In der Veranstaltung mit bald 200 Zuhörern dominiert die Haltung, dass man die Waffenlieferungen an die Ukraine einstellen sollte. Viele hier haben einen entsprechenden „Friedensappell“ unterschrieben, viele sehen sich in der Tradition der Entspannungspolitik von Willy Brandt. Und Welzer selbst, der sich hier offenbar heimisch fühlt und sagt „Wir sind ja hier unter uns“, widerfahren dann Positionen, die seiner eigenen Theorie widersprechen. Er betont, dass man dem Philosophen Jürgen Habermas nie unterstellen dürfe, eigene Interessen zu haben – „man muss ihn an seinen Texten messen“.



Auf der anderen Seite macht sich Welzer dann aber lustig über die Außenpolitiker Norbert Röttgen und Johann Wadepuhl, denn die sind ja zum einen in der CDU und zum anderen für die Unterstützung der Ukraine.
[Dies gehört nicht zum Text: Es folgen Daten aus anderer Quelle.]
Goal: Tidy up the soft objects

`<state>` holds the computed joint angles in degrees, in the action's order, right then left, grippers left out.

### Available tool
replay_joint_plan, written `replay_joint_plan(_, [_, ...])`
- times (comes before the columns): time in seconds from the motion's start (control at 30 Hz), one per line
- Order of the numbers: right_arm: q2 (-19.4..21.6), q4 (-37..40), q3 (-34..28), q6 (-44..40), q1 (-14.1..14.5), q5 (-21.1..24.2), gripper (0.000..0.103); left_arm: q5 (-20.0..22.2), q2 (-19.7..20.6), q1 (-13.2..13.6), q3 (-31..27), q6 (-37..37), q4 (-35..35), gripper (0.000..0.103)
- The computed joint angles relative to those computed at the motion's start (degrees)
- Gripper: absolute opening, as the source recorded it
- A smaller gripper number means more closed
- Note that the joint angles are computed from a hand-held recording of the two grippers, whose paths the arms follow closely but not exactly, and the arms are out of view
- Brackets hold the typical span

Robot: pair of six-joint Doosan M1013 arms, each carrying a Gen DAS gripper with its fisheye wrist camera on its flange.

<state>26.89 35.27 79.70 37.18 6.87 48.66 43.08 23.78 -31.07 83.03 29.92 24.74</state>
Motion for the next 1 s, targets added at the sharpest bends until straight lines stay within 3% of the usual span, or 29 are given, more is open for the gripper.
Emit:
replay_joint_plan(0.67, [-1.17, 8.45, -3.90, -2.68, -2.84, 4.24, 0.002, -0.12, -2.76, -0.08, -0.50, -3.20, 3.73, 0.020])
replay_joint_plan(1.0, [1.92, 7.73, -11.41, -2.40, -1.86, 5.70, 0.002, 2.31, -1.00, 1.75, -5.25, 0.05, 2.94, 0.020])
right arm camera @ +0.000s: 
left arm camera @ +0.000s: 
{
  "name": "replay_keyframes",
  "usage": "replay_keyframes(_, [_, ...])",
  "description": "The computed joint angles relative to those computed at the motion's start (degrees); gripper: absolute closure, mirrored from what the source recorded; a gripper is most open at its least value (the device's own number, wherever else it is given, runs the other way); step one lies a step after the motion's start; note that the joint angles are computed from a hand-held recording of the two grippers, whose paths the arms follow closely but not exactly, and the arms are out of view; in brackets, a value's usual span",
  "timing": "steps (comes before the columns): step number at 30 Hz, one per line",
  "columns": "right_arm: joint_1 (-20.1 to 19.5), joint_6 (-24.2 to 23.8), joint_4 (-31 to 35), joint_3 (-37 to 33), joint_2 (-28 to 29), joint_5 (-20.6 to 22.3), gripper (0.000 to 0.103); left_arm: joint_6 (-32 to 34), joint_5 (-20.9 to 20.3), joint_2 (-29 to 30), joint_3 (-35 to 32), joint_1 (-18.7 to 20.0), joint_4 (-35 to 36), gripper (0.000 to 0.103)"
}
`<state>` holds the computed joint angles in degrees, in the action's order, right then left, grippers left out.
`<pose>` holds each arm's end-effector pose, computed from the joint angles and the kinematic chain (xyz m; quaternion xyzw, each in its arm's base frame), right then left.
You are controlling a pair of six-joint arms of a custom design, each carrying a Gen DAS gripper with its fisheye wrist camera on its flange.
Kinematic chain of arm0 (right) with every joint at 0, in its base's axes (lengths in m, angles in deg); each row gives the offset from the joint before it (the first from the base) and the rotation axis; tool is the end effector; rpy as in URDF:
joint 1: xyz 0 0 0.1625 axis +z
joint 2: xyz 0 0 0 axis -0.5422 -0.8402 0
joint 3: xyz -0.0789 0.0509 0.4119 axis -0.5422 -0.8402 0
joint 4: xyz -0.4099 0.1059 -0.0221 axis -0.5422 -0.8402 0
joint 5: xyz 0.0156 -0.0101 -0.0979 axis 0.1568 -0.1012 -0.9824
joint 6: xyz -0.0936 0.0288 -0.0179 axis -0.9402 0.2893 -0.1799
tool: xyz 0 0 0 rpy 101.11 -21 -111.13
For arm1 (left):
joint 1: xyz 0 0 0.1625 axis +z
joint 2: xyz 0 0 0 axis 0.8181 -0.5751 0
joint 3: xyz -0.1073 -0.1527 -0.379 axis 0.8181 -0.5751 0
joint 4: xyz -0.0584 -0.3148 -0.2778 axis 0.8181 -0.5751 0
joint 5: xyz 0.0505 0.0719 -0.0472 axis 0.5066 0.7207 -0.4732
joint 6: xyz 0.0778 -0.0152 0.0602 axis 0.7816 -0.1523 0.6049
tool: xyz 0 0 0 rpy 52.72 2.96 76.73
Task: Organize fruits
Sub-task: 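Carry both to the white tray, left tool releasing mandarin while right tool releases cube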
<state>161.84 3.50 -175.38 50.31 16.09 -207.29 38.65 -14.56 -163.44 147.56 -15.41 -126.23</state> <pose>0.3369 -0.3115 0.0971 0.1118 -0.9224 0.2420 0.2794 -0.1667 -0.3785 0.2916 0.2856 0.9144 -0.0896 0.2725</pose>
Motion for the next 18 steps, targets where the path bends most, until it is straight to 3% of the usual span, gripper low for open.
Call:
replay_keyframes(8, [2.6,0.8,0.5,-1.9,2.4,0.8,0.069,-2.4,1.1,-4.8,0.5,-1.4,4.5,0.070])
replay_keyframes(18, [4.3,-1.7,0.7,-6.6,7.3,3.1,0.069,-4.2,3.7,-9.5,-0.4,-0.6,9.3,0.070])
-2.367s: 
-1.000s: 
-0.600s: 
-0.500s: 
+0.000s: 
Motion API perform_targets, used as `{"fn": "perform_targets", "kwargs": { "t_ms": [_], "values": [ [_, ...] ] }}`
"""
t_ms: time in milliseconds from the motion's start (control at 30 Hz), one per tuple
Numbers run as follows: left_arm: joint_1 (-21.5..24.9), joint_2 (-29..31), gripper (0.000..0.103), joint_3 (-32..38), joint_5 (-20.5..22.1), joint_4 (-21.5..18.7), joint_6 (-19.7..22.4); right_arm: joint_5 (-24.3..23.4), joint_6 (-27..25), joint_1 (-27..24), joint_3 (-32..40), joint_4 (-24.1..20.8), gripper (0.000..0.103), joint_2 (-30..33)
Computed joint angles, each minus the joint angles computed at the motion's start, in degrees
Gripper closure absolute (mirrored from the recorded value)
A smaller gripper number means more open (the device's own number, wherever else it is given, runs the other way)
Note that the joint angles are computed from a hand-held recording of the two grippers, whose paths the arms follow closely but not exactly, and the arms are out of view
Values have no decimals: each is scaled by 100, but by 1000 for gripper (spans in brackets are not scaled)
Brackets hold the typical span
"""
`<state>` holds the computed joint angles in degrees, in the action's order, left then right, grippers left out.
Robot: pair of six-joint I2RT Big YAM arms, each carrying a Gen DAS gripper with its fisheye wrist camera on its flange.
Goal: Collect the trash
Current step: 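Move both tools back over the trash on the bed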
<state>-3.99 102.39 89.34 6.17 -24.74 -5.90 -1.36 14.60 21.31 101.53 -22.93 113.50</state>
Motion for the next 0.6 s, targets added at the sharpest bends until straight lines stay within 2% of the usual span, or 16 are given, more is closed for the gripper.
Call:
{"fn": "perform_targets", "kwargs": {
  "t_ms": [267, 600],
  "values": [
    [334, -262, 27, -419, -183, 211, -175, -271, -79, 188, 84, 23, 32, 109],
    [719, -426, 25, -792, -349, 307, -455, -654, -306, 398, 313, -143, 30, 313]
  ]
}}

Da zeigt Welzer dann plötzlich die Tendenzen, die er in seinem Buch vorher noch so heftig kritisiert hatte – und das Publikum applaudiert ihm noch dafür. Ob die Zuhörer den Widerspruch erkannt haben? Dass Welzers Auftritt und die Resonanz in der Veranstaltung gleichzeitig die These von der medialen Dominanz einer bestimmten Richtung widerlegen, wird in der langen Diskussion nicht angesprochen. Vielmehr gefällt man sich hier, man ist ja unter sich.